Faced with critically low foreign exchange reserves, Sri Lankan Government on Tuesday announced that the country will default on its external debt of around $51 billion pending a bailout package from the International Monetary Fund.
A statement from the finance ministry said it shall be the policy of the Sri Lankan government to suspend normal debt servicing ..shall apply to amounts of affected debts outstanding on April 12, 2022. The policy shall be in effect for all international bonds, all bilateral loans excluding swaps between the Central Bank and a foreign central bank, all loans with commercial banks and institutional lenders, it said.
The debt servicing suspension will be in force for an interim period pending an orderly and consensual restructuring consistent with the proposed arrangement with the IMF. The government in January resisted calls for debt default to pay for its imports.
Since then, the economic crisis has been aggravated by a shortage of food, gas and electricity. People carry out protests throughout the country blaming the government for its mishandling of the economic crisis caused by the forex crisis.
Sri Lanka's external debt servicing obligations were thought to be over USD 6 billion.
In January, a USD 500 million sovereign bond payment was settled. In July another one-billion-dollar payment becomes due.
WA Wijewardena, ex-deputy governor of the Central Bank, said the government was left with very low forex reserves and hence no available options.Yet the policy to suspend debt servicing could be reversed after an agreement with the IMF. Sri Lanka is facing its worst economic crisis since gaining independence from the UK in 1948.

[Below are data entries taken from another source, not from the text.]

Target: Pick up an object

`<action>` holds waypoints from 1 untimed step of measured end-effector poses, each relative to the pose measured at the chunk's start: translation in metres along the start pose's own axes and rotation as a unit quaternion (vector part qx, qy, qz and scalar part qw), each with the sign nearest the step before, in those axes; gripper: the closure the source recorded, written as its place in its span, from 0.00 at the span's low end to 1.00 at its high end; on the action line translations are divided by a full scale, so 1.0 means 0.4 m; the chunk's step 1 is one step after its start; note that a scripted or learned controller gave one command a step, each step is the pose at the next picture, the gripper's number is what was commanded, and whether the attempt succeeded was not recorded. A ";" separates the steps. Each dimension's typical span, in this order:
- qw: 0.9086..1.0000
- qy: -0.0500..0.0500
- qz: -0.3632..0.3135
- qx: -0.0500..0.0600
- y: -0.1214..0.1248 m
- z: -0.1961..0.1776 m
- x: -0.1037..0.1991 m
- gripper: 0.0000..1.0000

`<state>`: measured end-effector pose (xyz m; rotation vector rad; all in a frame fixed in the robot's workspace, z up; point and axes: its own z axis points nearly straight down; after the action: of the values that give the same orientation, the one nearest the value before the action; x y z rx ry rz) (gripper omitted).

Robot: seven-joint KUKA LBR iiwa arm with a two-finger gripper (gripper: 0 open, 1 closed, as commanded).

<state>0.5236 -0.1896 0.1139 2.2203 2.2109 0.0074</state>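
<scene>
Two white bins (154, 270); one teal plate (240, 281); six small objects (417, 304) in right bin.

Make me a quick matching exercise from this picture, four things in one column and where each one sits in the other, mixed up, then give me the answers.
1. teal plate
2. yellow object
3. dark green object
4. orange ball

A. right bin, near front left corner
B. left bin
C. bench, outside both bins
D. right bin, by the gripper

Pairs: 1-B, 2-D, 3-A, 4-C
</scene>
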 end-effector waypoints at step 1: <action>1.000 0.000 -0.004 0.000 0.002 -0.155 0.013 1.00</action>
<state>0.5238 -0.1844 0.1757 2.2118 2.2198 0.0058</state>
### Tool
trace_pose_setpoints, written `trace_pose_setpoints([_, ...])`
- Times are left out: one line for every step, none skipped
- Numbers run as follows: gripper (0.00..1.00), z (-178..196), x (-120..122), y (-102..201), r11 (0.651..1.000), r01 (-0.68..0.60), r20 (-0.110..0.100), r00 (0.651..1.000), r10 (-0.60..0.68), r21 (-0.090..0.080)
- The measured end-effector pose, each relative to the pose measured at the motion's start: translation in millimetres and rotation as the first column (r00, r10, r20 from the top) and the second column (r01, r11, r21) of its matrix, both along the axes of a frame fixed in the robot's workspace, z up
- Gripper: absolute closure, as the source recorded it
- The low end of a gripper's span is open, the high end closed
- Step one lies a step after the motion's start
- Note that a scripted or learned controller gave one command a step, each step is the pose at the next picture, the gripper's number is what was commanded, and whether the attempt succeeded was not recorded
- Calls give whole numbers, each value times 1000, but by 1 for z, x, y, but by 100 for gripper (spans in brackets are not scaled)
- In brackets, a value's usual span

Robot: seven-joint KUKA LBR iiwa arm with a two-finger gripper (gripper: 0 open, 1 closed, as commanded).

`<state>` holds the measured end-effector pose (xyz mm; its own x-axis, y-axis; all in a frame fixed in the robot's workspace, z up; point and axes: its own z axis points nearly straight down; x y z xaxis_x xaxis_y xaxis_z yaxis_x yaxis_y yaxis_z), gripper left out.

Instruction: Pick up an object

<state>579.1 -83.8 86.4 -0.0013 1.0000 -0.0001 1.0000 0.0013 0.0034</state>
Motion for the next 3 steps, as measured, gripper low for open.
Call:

People have been protesting for weeks over lengthy power cuts and shortage of fuel, food and other daily essentials. They are demanding the resignation of the president. President Gotabaya Rajapaksa has defended his government's actions, saying the foreign exchange crisis was not his making and the economic downturn was largely pandemic driven by the island nation's tourism revenue and inward remittances waning.
In this situation, two dissident members who had resigned over the government's handling of the current economic crisis have returned to the party fold, even as widespread anti-government protests continued for the fourth day in Sri Lanka on Tuesday.
The members, including Shantha Bandara who is from former President Maithripala Sirisena's Sri Lanka Freedom Party (SLFP), took oaths as state ministers, days after they had resigned from their positions to protest the government's economic mismanagement.
Last week the entire Sri Lankan cabinet resigned apart from Prime Minister Mahinda Rajapaksa at a time when the country was facing its worst economic crisis.
President Gotabaya Rajapaksa and his elder brother, Prime Minister Mahinda, continue to hold power in Sri Lanka, despite their politically powerful family that has been in power for most of the past two decades being the focus of public ire. Five other family members are lawmakers, three of whom resigned as ministers last Sunday.